Beaucoup comparent déjà avec 2022. Au Qatar, les prix avaient suscité des critiques, mais restaient, pour certains billets PMA, relativement accessibles. Cette fois, le quintuplement des tarifs, un terme qu’on aurait imaginé réservé à l’immobilier de certaines grandes villes, laisse pantois.

Plus inquiétant encore : la tarification variable pousserait des supporters de nations différentes à payer des prix différents pour un même match, au même stade, dans la même catégorie. Un casse-tête éthique autant qu’économique, qui renforce le sentiment d’opacité déjà reproché à la FIFA.

Il est difficile de ne pas voir dans cette évolution un symbole du football moderne : une compétition toujours plus rentable, plus optimisée, mais aussi plus éloignée de sa base populaire. Les supporters le disent ouvertement : ils ont l’impression d’être considérés comme des clients, pas comme les gardiens de la tradition.

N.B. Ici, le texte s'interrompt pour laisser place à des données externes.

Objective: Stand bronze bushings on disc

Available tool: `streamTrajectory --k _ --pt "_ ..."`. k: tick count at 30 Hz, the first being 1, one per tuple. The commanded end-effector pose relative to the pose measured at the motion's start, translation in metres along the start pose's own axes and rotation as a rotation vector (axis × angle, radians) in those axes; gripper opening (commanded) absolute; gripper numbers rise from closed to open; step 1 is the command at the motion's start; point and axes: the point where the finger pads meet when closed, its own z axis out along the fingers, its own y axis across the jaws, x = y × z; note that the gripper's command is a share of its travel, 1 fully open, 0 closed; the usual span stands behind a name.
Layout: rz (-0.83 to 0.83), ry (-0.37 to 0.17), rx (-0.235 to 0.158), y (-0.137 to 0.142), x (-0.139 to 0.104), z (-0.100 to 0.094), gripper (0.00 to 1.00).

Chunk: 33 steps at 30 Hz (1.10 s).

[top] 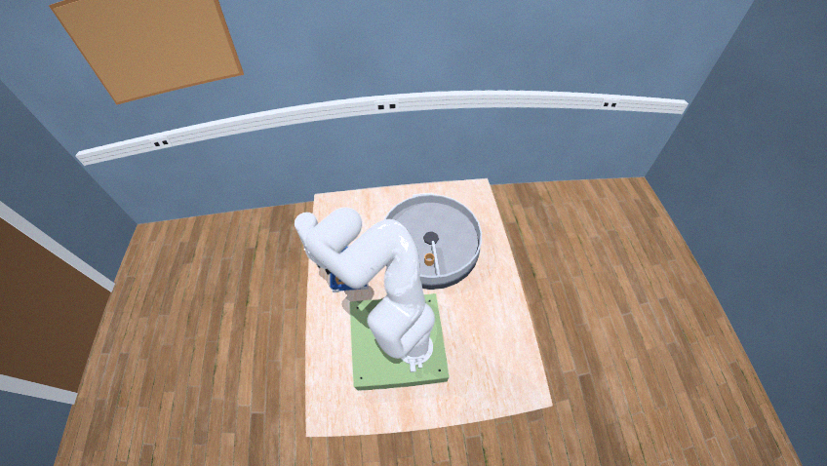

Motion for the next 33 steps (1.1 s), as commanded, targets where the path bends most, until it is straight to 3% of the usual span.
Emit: streamTrajectory --k 1,23,33 --pt "-0.055 0.0 0.004 -0.0007 0.0005 -0.0014 0.48" --pt "-0.449 0.001 0.004 0.0039 0.0053 -0.0014 0.48" --pt "-0.78 0.002 0.004 0.0078 0.0094 -0.0014 0.48"
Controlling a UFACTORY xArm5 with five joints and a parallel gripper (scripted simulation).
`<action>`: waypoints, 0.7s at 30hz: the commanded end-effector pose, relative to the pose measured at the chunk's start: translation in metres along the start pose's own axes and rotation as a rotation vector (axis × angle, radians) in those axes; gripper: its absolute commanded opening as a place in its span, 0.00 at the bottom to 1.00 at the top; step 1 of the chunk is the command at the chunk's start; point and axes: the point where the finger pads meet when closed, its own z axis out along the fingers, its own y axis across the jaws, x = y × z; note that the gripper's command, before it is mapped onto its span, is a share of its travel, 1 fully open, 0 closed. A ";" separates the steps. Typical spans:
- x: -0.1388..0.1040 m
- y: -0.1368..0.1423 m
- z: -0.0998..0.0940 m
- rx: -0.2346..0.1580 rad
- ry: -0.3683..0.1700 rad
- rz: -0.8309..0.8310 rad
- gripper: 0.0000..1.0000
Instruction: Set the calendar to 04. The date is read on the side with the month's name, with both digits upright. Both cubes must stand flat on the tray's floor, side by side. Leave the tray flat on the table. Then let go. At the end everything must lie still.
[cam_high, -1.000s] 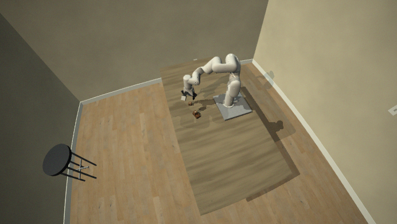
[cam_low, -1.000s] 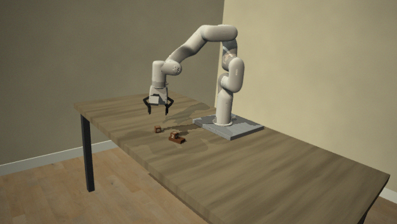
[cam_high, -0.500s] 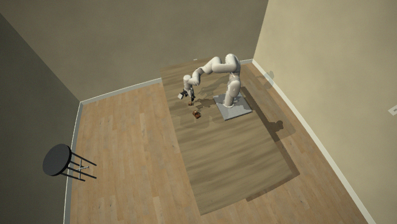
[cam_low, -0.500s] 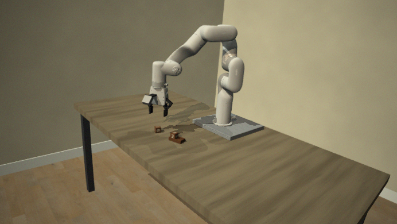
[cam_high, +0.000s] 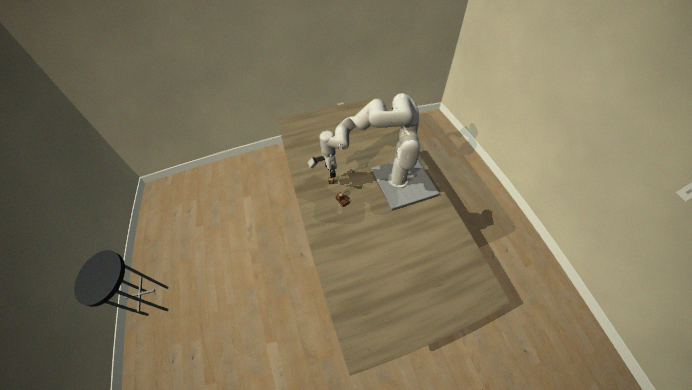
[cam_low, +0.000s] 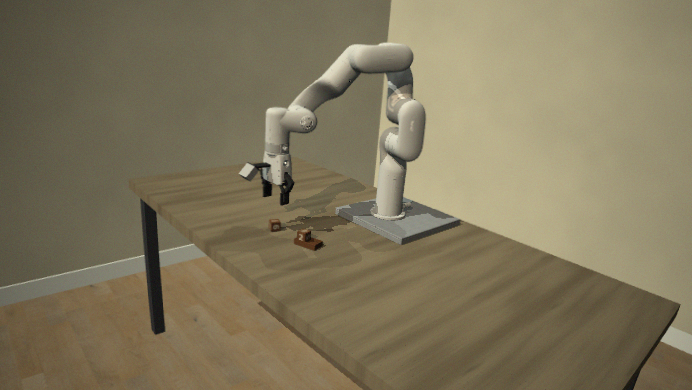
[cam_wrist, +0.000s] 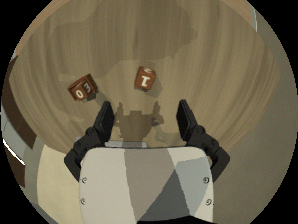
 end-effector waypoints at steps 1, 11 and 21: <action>0.001 0.001 0.000 -0.001 0.004 0.156 1.00; 0.001 0.001 0.001 -0.001 0.004 0.381 1.00; 0.001 0.001 0.001 -0.001 0.004 0.384 0.49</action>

Une réaction politique et sociale plus large

Le débat dépasse désormais le seul cadre associatif. Aux États-Unis, le nouveau maire de New York, Zohran Mamdani, avait déjà critiqué la tarification dynamique lors de sa campagne. En Europe, des associations de consommateurs — notamment en Belgique — tirent la sonnette d’alarme sur le manque de transparence.

Cette mobilisation, qui agrège mouvements de fans, élus et organismes de défense des consommateurs, rappelle que le football touche à quelque chose de profondément social. Le Mondial n’est pas uniquement un événement sportif : c’est un rituel collectif, un rendez-vous où se mêlent cultures, générations et classes sociales. En renchérissant autant les billets, la FIFA joue avec cet équilibre fragile.

La FIFA sous pression : et maintenant ?

FSE réclame l’arrêt immédiat des ventes, une consultation avec les parties prenantes et une révision complète des tarifs. La FIFA, pour l’heure, reste silencieuse. Mais l’ampleur du tollé pourrait bien l’obliger à bouger.

Il serait facile de balayer tout cela d’un revers de main, au nom de la modernisation ou des impératifs économiques. Pourtant, on sait qu’un Mondial sans ses supporters les plus passionnés n’a pas la même saveur. On peut multiplier les écrans géants, les shows d’ouverture et les activations marketing : rien ne remplace la ferveur bruyante, parfois brouillonne, toujours vibrante, des fans venus des quatre coins du monde.

Au fond, la question est simple : quel football veut-on offrir au monde en 2026 ? Un football-spectacle calibré ou une fête populaire où chacun, ou presque, peut s’inviter ?

La réponse pourrait déterminer bien plus que le prix d’un billet. Elle pourrait dire quelque chose du futur du jeu lui-même.